Mónica Gris Cortés había recibido amenazas de las hijas de su expareja sentimental, quien la ayudó a instalar un negocio de venta de uniformes escolares en el Centro Histórico.

Las amenazas iban en aumento y los familiares de Mónica Gris, de 43 años, las señalan como las principales sospechosas de haber ordenado su muerte.

La noche del miércoles, como lo dio a conocer ayer El Gráfico, la mujer fue asesinada de cinco balazos cuando circulaba en su Jetta por la avenida 608, en la colonia San Juan de Aragón, en la Gustavo A. Madero.
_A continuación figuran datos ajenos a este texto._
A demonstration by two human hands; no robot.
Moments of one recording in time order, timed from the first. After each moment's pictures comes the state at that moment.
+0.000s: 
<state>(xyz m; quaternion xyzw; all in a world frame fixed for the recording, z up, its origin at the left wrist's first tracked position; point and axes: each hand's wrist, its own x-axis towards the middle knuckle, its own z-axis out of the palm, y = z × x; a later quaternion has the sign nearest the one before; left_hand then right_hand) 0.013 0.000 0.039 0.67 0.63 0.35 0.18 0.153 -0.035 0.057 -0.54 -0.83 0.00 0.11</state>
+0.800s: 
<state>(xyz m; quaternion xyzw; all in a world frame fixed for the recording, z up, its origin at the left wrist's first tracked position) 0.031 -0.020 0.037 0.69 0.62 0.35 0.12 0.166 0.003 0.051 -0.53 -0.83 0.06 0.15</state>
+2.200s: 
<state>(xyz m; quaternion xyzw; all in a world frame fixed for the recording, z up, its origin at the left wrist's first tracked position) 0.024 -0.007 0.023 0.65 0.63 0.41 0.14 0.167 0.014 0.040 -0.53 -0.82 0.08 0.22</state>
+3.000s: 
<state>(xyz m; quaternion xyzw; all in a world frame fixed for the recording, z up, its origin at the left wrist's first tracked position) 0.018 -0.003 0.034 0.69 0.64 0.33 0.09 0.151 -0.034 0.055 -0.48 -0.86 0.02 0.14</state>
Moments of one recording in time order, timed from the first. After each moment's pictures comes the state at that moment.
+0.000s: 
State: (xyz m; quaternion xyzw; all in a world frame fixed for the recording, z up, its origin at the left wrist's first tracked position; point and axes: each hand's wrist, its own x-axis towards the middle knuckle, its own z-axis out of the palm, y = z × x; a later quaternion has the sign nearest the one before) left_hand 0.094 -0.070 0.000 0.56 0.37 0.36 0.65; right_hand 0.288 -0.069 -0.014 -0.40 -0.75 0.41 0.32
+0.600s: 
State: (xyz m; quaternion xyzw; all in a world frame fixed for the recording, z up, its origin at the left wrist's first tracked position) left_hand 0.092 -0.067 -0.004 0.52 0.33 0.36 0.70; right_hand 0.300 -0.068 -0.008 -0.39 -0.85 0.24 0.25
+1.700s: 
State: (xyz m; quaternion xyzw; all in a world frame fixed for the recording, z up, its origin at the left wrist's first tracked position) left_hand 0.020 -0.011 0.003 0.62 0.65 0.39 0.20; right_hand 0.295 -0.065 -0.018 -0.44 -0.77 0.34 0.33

Una mujer que la acompañaba sobrevivió al ataque. Según testigos, alrededor de las 21:00 horas, cuando circulaban hacia el Estado de México, fueron atacadas por los tripulantes de una moto. Mónica recibió cinco tiros, tres en el hombro derecho y dos más en el cuello, Frida «N», de 18 años, un rozón en la cabeza.

Al lugar llegó un hijo de Mónica, quien identificó el cuerpo. Dijo que las hijas de la expareja de su madre nunca aceptaron que su padre, quien ya falleció, le hubiera puesto a Mónica un negocio de venta de uniformes junto al de ellas en la calle Corregidora.

Ante el MP de la Coordinación GAM-8 el hijo de la víctima ratificó sus señalamientos, por lo que agentes de la PDI están tras la pista de las mujeres imputadas.